ABOUT THIS EXERCISE:
Please go line by line through the material and copy each one containing the word "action".

EXERCISE DATA:
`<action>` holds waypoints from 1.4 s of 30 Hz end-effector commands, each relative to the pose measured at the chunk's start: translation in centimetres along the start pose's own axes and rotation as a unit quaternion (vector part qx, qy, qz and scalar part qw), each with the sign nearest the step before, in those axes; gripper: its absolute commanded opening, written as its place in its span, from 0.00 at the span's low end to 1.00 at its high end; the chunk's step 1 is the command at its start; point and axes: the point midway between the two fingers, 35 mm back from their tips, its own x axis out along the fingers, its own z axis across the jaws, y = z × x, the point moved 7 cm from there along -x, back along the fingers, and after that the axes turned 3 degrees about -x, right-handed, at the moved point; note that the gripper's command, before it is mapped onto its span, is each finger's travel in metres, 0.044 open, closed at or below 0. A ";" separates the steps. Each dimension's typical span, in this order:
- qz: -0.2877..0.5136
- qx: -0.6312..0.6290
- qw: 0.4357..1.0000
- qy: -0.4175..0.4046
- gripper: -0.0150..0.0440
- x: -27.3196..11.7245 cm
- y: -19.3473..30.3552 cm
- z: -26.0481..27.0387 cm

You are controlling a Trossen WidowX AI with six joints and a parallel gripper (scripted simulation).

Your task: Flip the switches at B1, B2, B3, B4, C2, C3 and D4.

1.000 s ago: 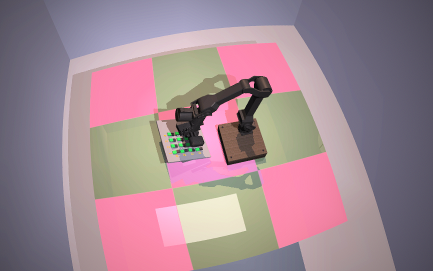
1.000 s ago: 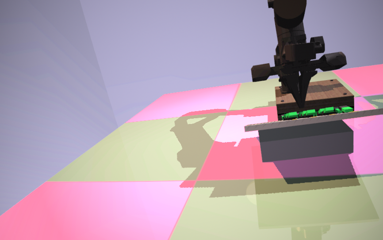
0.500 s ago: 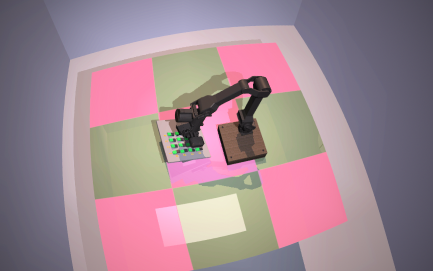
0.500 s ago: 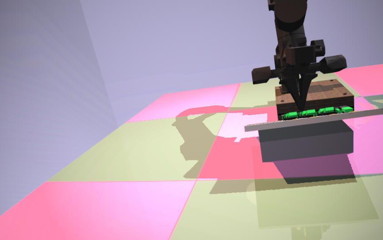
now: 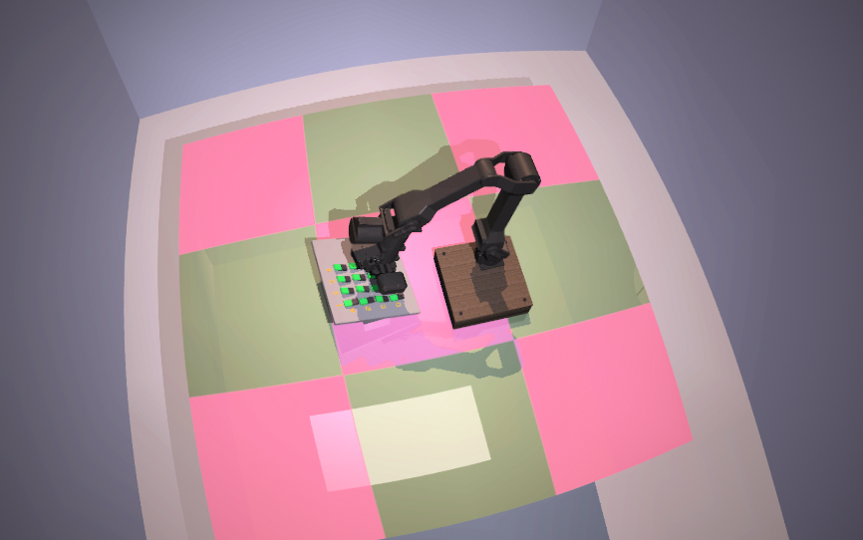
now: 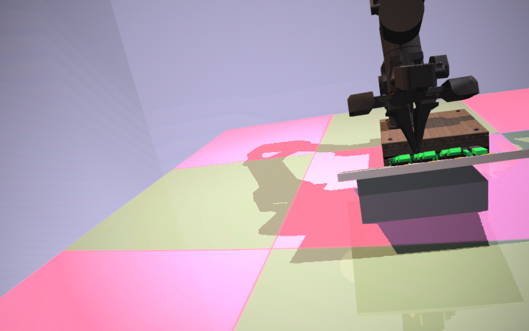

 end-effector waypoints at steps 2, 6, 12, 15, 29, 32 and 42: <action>0.001 0.000 1.000 -0.002 0.25 0.1 0.0 0.0; 0.000 0.000 1.000 -0.002 0.25 0.1 0.0 0.0; 0.000 0.000 1.000 -0.002 0.25 0.2 0.0 0.0; 0.000 0.000 1.000 -0.002 0.25 0.2 0.0 0.0; 0.000 0.000 1.000 -0.002 0.25 0.4 0.0 0.0; 0.000 0.000 1.000 -0.002 0.25 0.5 0.0 0.0; 0.000 0.000 1.000 -0.002 0.25 0.6 0.0 0.0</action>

ANSWER SPACE:
`<action>` holds waypoints from 1.4 s of 30 Hz end-effector commands, each relative to the pose measured at the chunk's start: translation in centimetres along the start pose's own axes and rotation as a unit quaternion (vector part qx, qy, qz and scalar part qw), each with the sign nearest the step before, in those axes; gripper: its absolute commanded opening, written as its place in its span, from 0.00 at the span's low end to 1.00 at its high end; the chunk's step 1 is the command at its start; point and axes: the point midway between the two fingers, 35 mm back from their tips, its own x axis out along the fingers, its own z axis across the jaws, y = z × x, the point moved 7 cm from there along -x, back along the fingers, and after that the axes turned 3 degrees about -x, right-handed, at the moved point; note that the gripper's command, before it is mapped onto its span, is each finger's travel in metres, 0.044 open, closed at or below 0. A ";" separates the steps. Each dimension's typical span, in this order:
 end-effector waypoints at steps 2, 6, 12, 15, 29, 32 and 42: <action>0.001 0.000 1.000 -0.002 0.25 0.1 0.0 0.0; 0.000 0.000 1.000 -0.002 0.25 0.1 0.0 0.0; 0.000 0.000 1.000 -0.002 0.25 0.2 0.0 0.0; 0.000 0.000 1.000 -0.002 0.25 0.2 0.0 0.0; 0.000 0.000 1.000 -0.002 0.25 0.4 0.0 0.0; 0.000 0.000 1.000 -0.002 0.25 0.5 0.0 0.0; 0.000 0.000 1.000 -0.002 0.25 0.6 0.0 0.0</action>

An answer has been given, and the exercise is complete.